五臓六腑に染み渡る…というのはお酒を褒める時の言葉だっただろうか…でも、今のこれが正にそんな感じだ。
「ふぁ…」
身体に戻ってくる温もりに、ほう…と息をついた時、ふわ、と自分の頬に柔らかな感触が生まれる。
「え?」
見上げると、真田がバッグから出したタオルを自分の濡れた頬に押し当てていた。
苦言を呈していた時の厳しい視線とは違い、こちらを気遣ってくれている、とても優しい瞳。
「すまんな、新品ではないが、濡れたままよりはましだろう」
「わ、だ、大丈夫ですよ、自分で…」
「ほら、動くんじゃない、じっとしていろ」
「う……」
ぽんぽんと軽いタッチで肌の水滴をふき取った後には、タオルを広げて濡れた髪に軽く押し付けて水分を取ってやる。
真田の行為はぶっきらぼうにも見えたが、指先には細心の注意が払われているのが桜乃にはよく分かった。
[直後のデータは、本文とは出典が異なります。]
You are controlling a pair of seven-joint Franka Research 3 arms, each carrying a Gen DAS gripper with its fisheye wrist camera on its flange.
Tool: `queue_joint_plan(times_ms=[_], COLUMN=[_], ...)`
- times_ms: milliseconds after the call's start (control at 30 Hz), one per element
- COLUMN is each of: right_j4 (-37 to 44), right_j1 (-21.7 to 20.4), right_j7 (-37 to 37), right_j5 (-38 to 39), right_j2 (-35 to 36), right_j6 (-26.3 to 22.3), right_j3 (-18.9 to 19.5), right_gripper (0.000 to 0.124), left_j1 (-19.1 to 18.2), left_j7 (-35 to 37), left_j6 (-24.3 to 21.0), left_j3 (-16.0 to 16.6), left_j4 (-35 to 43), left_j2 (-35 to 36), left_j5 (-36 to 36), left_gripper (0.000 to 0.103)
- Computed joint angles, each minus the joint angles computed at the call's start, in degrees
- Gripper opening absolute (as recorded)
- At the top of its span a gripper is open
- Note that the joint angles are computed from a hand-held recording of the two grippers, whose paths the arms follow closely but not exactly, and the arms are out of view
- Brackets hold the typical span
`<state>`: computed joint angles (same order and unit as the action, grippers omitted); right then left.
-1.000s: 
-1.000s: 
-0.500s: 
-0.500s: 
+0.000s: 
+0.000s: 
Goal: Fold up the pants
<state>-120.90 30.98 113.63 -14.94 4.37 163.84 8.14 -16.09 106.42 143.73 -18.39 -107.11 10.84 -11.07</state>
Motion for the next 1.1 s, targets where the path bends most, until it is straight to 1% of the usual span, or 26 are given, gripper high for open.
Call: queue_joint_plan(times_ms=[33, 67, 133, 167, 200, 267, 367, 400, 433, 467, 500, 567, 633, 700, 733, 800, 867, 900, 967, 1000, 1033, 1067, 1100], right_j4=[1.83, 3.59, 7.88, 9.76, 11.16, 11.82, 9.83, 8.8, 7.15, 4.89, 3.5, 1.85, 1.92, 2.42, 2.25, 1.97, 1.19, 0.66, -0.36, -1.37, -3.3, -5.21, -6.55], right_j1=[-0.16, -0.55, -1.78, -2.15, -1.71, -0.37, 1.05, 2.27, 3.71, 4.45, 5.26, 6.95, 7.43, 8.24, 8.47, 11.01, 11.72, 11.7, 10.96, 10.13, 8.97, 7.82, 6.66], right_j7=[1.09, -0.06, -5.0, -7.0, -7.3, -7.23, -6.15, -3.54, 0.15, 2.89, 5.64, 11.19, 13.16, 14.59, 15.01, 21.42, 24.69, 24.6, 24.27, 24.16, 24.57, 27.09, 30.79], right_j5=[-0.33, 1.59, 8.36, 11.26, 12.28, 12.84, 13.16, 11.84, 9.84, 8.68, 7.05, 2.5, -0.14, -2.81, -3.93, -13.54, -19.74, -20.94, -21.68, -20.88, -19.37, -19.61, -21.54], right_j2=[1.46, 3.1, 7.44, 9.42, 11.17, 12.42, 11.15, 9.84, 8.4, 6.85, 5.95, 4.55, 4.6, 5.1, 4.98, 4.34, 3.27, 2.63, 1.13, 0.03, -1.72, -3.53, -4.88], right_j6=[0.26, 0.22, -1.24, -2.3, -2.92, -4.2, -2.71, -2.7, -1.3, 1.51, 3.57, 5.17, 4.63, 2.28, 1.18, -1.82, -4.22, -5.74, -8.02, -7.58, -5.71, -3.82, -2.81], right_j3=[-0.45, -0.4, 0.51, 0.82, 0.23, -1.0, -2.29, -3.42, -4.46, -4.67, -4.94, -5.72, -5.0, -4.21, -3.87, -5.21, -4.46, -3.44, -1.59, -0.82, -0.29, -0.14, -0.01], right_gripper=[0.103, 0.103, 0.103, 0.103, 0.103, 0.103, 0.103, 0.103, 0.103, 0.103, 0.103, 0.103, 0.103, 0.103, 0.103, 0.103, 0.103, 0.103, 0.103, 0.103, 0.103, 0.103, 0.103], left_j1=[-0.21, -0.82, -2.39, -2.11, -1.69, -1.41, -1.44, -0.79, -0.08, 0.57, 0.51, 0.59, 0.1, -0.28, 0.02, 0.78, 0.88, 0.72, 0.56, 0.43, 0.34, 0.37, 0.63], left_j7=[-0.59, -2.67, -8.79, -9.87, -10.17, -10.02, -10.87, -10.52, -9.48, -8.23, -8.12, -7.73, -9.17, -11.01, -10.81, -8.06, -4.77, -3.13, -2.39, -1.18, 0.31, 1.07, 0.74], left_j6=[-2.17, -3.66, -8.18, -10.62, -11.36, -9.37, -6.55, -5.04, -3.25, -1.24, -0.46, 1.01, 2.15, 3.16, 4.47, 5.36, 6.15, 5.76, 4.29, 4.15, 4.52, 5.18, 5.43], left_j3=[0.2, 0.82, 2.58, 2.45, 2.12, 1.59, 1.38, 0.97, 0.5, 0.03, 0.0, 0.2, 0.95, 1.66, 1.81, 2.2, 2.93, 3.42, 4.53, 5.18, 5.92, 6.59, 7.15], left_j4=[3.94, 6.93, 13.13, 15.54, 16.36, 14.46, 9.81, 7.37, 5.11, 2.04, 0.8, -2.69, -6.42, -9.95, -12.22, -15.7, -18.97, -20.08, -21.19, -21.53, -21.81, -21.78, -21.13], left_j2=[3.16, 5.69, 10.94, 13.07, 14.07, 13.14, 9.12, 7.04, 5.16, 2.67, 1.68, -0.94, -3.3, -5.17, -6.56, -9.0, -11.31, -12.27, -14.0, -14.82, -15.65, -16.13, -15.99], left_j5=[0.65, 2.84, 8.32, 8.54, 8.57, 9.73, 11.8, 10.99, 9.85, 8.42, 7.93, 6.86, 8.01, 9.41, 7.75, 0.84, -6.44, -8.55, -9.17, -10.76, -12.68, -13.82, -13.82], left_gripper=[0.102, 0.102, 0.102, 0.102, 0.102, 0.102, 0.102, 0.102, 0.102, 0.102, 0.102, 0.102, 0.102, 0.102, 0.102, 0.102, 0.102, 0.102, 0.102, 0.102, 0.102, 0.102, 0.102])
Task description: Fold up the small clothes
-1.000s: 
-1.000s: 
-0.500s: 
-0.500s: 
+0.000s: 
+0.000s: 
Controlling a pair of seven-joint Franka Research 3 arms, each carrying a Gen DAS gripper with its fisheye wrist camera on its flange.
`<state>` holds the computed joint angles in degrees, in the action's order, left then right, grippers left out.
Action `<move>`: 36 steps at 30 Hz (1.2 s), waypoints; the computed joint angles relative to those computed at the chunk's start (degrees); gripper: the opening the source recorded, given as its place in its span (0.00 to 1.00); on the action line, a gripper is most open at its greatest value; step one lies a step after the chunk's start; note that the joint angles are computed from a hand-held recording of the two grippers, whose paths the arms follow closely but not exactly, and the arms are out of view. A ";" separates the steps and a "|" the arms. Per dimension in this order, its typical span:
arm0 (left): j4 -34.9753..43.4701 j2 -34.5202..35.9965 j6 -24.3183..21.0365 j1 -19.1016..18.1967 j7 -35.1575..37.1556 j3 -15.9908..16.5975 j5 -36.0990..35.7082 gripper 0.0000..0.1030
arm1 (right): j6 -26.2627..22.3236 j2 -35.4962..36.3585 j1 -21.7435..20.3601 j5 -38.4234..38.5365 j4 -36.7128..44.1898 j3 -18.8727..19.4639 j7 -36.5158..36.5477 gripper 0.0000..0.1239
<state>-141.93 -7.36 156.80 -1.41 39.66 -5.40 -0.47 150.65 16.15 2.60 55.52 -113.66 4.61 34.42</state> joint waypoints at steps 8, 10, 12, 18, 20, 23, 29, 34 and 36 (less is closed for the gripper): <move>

厳しそうに見えるが、実際は、彼は非常に心配りが出来る人間なのだ…多少鈍いところもありはするが。
恐がる人も多いと聞く、しかしそれは、今彼が見せている優しい瞳を知らないからだろう…
「…えへへ」
その秘密を自分は知っているんだと思うと、嬉しくて笑みがこぼれてしまい、桜乃は真田に訝られてしまった。
「…何だ? いきなり」
「いえ…真田さん、優しいなって」
「なっ…い、いきなり何を言い出す!」
怒っているように見えるが、それも一種の照れ隠しだ。
「だって本当のコトですもん…私、知ってますよ、真田さんが優しいこと」
ちゃんと、知ってますからね、と言う後輩に、先輩の男子は視線を逸らして押し黙る。